Task details: Your answer must be the records below, printed exactly.
(Beginning of Available data)
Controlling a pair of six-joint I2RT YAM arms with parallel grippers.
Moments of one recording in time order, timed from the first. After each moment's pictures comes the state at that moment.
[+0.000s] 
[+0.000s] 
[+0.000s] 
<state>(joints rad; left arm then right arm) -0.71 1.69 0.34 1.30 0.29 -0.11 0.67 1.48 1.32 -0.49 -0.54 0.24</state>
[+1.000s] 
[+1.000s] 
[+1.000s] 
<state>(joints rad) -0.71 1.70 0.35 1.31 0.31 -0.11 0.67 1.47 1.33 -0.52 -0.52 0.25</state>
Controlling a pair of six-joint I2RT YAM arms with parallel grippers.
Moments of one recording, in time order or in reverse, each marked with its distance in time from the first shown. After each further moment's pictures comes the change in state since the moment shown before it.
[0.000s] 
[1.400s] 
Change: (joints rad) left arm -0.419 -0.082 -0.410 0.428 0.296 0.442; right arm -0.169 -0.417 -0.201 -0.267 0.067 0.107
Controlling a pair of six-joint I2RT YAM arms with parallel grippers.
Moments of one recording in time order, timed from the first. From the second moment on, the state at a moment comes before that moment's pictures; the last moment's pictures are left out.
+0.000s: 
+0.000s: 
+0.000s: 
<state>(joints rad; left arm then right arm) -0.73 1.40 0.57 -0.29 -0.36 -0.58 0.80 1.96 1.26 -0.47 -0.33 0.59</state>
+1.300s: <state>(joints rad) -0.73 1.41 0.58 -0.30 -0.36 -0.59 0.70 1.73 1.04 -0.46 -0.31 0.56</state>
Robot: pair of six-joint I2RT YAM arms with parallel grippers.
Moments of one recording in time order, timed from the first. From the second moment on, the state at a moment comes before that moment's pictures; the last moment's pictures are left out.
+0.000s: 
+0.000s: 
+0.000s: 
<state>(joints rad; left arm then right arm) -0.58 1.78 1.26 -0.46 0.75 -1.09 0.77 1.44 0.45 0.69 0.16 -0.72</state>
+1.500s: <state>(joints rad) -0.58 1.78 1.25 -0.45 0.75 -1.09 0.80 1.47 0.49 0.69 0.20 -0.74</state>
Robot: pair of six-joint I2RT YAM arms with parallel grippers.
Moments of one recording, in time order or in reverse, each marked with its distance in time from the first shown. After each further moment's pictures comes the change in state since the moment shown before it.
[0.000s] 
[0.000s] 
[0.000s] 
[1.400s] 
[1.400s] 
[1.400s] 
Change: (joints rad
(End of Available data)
Response to the exercise:
Controlling a pair of six-joint I2RT YAM arms with parallel grippers.
Moments of one recording in time order, timed from the first. After each moment's pictures comes the state at that moment.
[+0.000s] 
[+0.000s] 
[+0.000s] 
<state>(joints rad; left arm then right arm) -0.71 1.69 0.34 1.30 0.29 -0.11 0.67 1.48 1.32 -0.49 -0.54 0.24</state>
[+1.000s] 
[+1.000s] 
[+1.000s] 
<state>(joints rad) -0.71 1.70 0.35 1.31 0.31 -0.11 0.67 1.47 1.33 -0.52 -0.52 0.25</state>
Controlling a pair of six-joint I2RT YAM arms with parallel grippers.
Moments of one recording, in time order or in reverse, each marked with its distance in time from the first shown. After each further moment's pictures comes the change in state since the moment shown before it.
[0.000s] 
[1.400s] 
Change: (joints rad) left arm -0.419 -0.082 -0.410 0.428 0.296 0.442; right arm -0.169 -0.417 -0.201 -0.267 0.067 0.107
Controlling a pair of six-joint I2RT YAM arms with parallel grippers.
Moments of one recording in time order, timed from the first. From the second moment on, the state at a moment comes before that moment's pictures; the last moment's pictures are left out.
+0.000s: 
+0.000s: 
+0.000s: 
<state>(joints rad; left arm then right arm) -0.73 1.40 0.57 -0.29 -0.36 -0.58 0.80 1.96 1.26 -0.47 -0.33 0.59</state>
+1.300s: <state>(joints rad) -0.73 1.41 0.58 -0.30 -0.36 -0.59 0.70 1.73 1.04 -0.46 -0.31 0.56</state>
Robot: pair of six-joint I2RT YAM arms with parallel grippers.
Moments of one recording in time order, timed from the first. From the second moment on, the state at a moment comes before that moment's pictures; the last moment's pictures are left out.
+0.000s: 
+0.000s: 
+0.000s: 
<state>(joints rad; left arm then right arm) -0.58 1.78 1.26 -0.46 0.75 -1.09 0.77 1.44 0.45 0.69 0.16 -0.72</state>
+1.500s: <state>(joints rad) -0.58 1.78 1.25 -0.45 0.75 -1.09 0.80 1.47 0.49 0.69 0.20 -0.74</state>
Robot: pair of six-joint I2RT YAM arms with parallel grippers.
Moments of one recording, in time order or in reverse, each marked with its distance in time from the first shown. After each further moment's pictures comes the change in state since the moment shown before it.
[0.000s] 
[0.000s] 
[0.000s] 
[1.400s] 
[1.400s] 
[1.400s] 
Change: (joints rad

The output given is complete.